EXERCISE AIM =>
Would you copy the material below word for word, beginning with its first line and ending with the line that contains "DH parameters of"?

== == ==

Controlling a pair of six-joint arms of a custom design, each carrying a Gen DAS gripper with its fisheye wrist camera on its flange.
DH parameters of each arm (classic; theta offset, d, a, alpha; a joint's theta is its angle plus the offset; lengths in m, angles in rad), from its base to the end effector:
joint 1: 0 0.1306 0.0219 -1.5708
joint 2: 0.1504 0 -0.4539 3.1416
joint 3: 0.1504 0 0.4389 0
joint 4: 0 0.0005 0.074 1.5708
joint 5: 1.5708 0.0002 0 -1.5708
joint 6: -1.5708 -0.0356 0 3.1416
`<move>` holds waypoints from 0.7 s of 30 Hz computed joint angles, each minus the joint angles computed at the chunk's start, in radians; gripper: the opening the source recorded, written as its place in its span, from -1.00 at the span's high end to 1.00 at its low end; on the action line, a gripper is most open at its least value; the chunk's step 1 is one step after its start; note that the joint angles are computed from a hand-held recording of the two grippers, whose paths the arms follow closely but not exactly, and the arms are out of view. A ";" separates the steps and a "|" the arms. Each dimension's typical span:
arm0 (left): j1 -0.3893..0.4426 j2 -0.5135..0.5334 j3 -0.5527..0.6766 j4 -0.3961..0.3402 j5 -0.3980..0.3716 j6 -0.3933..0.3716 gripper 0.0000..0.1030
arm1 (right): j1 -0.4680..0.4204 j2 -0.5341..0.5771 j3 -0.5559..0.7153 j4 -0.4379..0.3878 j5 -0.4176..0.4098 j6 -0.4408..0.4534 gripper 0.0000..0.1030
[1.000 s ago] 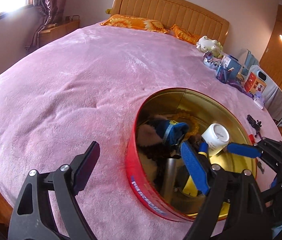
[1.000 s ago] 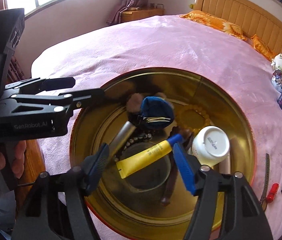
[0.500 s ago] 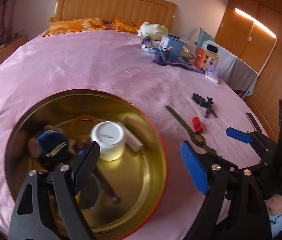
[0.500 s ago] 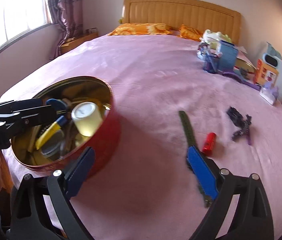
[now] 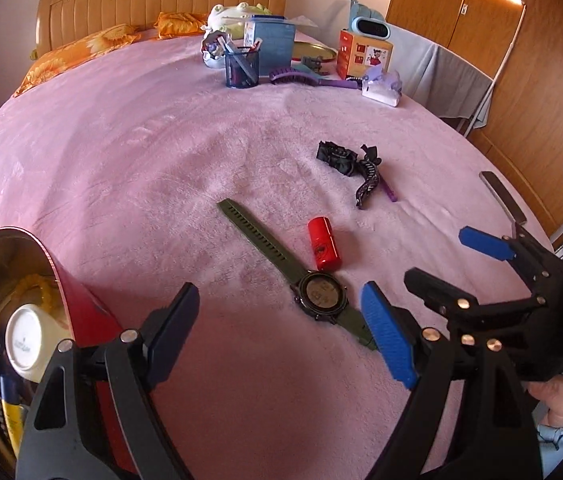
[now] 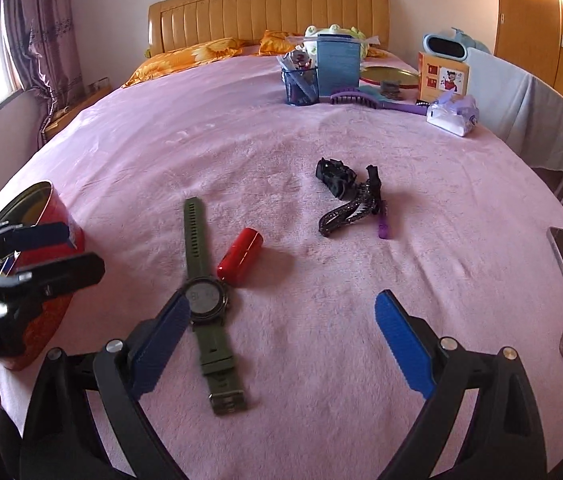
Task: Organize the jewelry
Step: 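Close the right gripper on the red cylinder while the left gripper approaches the green watch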
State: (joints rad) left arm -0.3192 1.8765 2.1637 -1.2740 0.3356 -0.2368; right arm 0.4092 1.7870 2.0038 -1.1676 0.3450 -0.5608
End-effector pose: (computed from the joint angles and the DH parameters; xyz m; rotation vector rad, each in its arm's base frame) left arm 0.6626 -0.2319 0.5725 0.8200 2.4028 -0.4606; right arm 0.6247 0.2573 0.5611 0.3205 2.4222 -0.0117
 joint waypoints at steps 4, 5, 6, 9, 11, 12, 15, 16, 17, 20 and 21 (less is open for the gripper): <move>-0.012 0.012 0.000 0.019 -0.054 -0.003 -0.58 | -0.035 0.096 0.107 -0.038 -0.078 0.023 -0.84; -0.013 0.011 0.000 0.035 -0.079 -0.009 -0.58 | -0.039 0.122 0.139 -0.052 -0.092 0.020 -0.84; -0.008 0.012 0.004 0.042 -0.081 -0.014 -0.58 | -0.044 0.143 0.163 -0.060 -0.109 0.021 -0.84; 0.001 0.020 0.026 0.052 -0.102 -0.022 -0.58 | -0.049 0.196 0.225 -0.082 -0.138 0.037 -0.84; 0.007 0.021 0.030 0.067 -0.118 -0.025 -0.58 | -0.047 0.232 0.271 -0.110 -0.142 0.046 -0.83; 0.009 0.023 0.032 0.072 -0.122 -0.022 -0.58 | -0.046 0.251 0.295 -0.129 -0.139 0.050 -0.80; 0.019 0.031 0.040 0.065 -0.087 -0.003 -0.58 | -0.042 0.292 0.341 -0.184 -0.137 0.055 0.26; 0.019 0.031 0.038 0.061 -0.082 0.000 -0.58 | -0.042 0.289 0.331 -0.179 -0.144 0.053 0.36; 0.019 0.032 0.036 0.056 -0.079 -0.001 -0.58 | -0.041 0.275 0.306 -0.156 -0.140 0.054 0.41; 0.012 0.035 0.030 0.035 -0.069 -0.007 -0.58 | -0.041 0.211 0.214 -0.082 -0.123 0.025 0.47; 0.009 0.036 0.027 0.027 -0.064 -0.006 -0.58 | -0.040 0.179 0.173 -0.054 -0.102 0.016 0.48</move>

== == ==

RESPONSE AREA =>
Controlling a pair of six-joint arms of a custom design, each carrying a Gen DAS gripper with its fisheye wrist camera on its flange.
DH parameters of each arm (classic; theta offset, d, a, alpha; a joint's theta is its angle plus the offset; lengths in m, angles in rad), from its base to the end effector:

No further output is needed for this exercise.